You are the latest way to forget myself

To look beyond this world, this perception of negativity.

You are the lens that bends, reconstitutes and makes right all the twisted and worthless ideas which have walked through my brain

You are the defibrillator that has jolted my heart to the realization I was dead.

You are the latest thing, person…NOUN

To reinvigorate this stale carcass, this banal beast of habitual repetition

That which has been down, drowned, sinking into that inevitable abyss of loneliness

 

But you are just a hope, a dream, an ideal.

Simply another that is at arm’s length and a hearts beat of manipulation away

 

I stand fighting my mind, my spirit, and soul…

None of which have a true understanding of the situation, no true conception, that emotions are deceptive and arrogant assholes that hold no regard to the outcome of their insistence.

 

I am fighting my being…

I don’t want to hurt.

However; in any instance that I turn, I face the inoperable decision that will lead me towards more of the same.

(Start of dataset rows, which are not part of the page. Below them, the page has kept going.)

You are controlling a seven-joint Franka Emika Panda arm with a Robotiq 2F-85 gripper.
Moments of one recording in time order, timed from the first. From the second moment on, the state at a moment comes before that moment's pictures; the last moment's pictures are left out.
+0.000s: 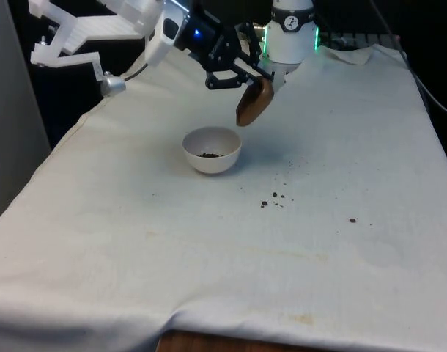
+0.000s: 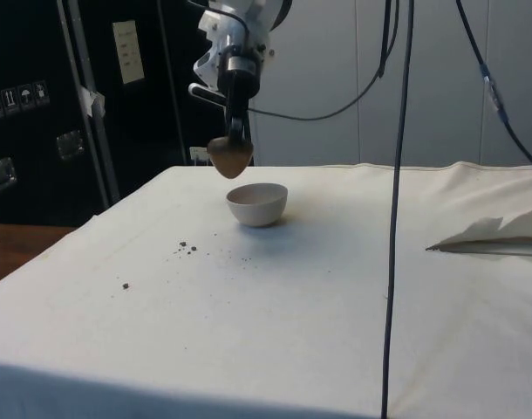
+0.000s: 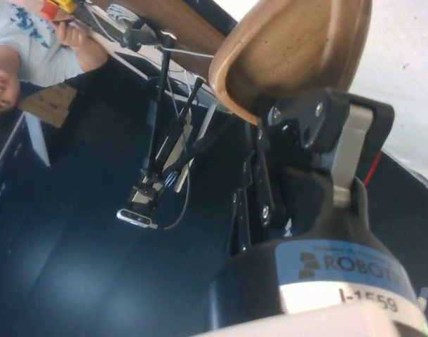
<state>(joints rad) 0.18 0.64 -0.69 -1.69 1.00 1.39 -1.33</state>
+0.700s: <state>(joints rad) 0.18 0.61 -0.62 -1.70 0.93 1.49 -1.30</state>
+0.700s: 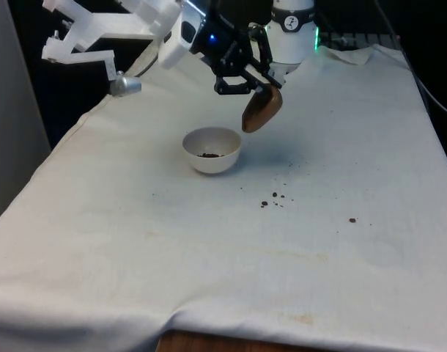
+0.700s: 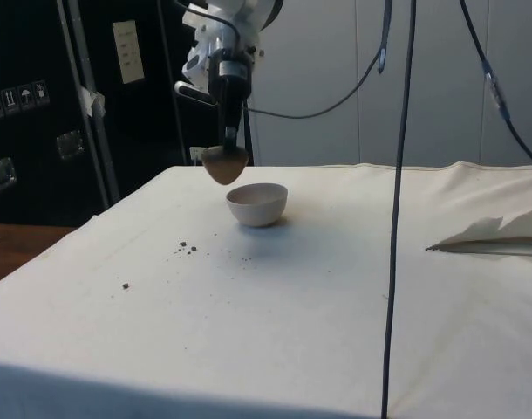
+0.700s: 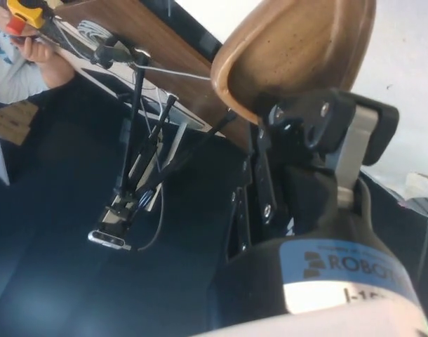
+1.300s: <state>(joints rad) 0.18 0.59 -0.55 -1.71 0.87 1.58 -1.26</state>
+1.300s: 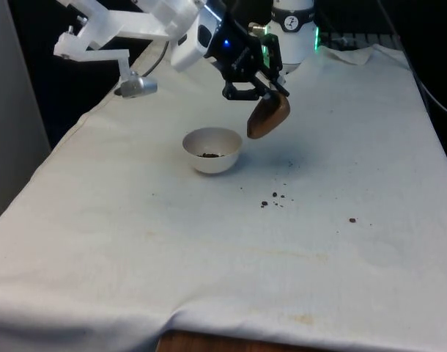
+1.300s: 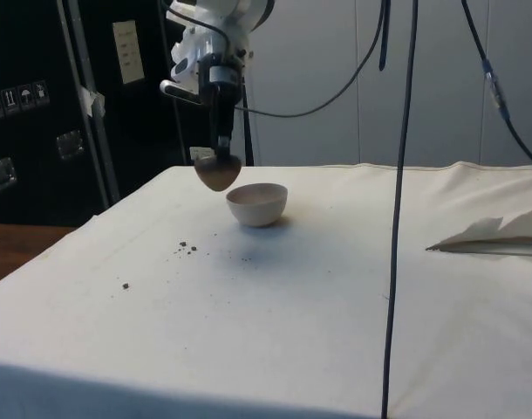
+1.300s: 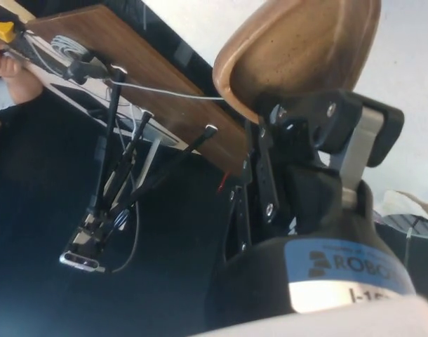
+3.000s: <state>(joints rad) 0.18 0.51 -0.38 -1.82 0.70 1.85 -1.13</state>
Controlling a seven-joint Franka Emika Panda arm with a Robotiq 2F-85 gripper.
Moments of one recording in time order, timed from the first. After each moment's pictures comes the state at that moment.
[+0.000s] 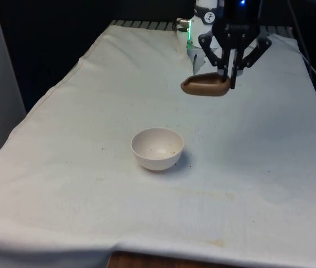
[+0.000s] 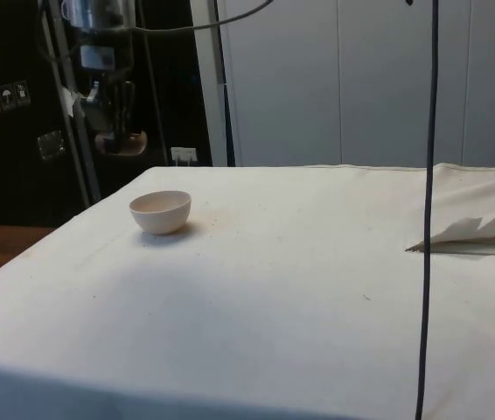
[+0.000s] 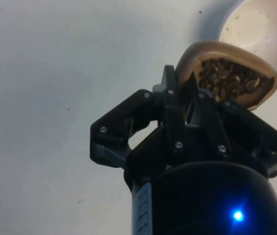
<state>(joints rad) -0.01 0.42 0.12 -1.72 -0.14 2.30 0.07</state>
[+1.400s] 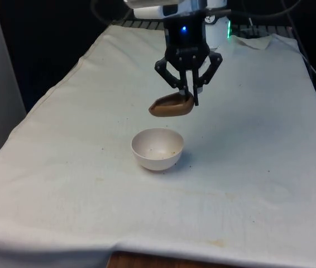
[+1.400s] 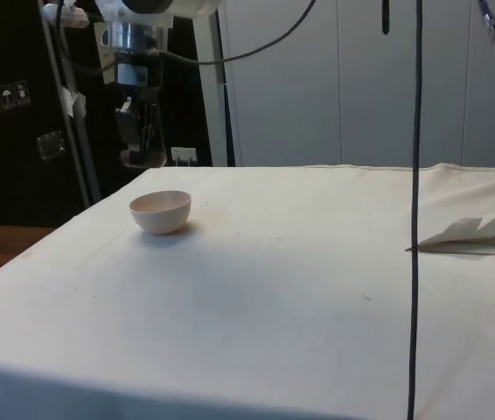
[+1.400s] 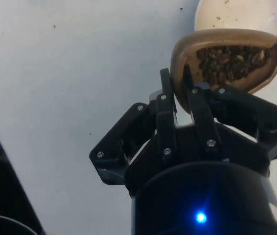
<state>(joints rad) -0.04 0.49 -0.02 -1.73 0.21 2.34 -0.33</state>
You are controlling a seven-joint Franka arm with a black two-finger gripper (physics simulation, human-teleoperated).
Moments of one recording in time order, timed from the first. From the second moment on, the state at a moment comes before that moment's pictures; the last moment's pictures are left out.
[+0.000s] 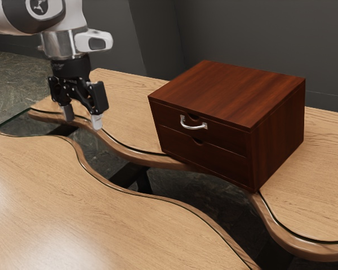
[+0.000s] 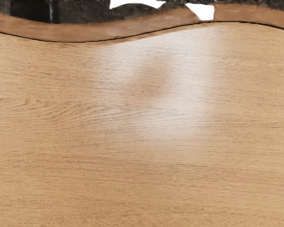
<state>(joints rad) 0.01 0.14 0.17 -1.15 0.02 1.14 0.11</state>
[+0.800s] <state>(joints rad) -0.15 -0.01 0.05 -1.56 0.07 1.70 -1.12</state>
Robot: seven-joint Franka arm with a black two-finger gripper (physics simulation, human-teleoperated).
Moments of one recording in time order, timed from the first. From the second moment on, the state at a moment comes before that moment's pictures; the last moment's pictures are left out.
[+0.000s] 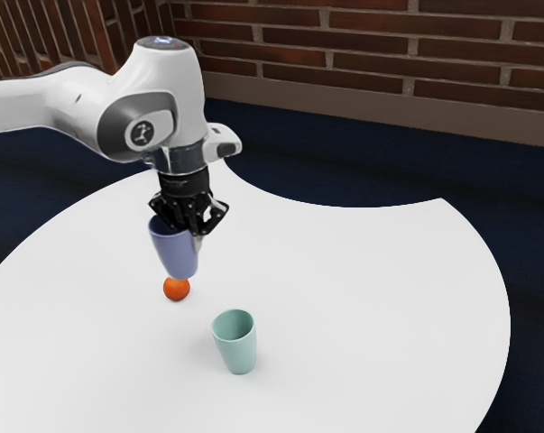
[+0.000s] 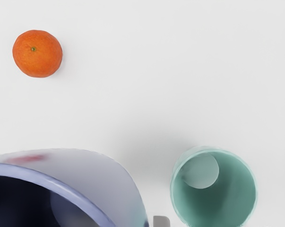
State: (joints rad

To stay alone is a pain like frostbite

To journey forward and leave myself open

To allow prying eyes to see that which has been guarded

Becomes harder and harder everyday that passes.

About ineffablemrjones

just a guy floating through the Universe on the breath of God.

6 responses to “Fighting

  1. Glad to see you back….excellent post. It’s so hard to remain vulnerable with people; it’s taking a risk, with parts of ourselves we don’t want to be hurt.

  2. Gosh this is so good. We can choose to be automatons, sometimes just because of inertia, by default. (I called it my Zombie time) . Or let ourselves be vulnerable. You’ve described that conflict so very well !!

  3. It’s funny, the last time I posted my short story ‘The Ineffable Mr.Andrews’ on one of my other blogs, I came across you. The coincidence was too precise for me to dismiss. I thought you might be my Mr.Jones whom I was just getting to know at the time, and was masquerading under a different blog moniker. I re-posted the same short story just two days ago, and I have now lost my Mr.Jones to the winds of change. With broken heart I find you again, the coincidence too precise to dismiss, the timing impeccable. Only to find you that you and I are sailing upon the same boat, upon the same ocean.
    I’m pleased to have met you again, and I hope that like me you find what you seek.

    Warmest regards,

    Maria

    • Very intriguing world we live in… All the more odd, I once considered naming myself the ambivalent Mr. Andrews

      • Yes it is. I knew this coincidence was too precise to be what appeared to be. Thank you for making me genuinely smile. Perhaps The Ambivalent Mr.Andrews will be the fourth and last story in the series?

  4. Another good piece filled with hidden meaning.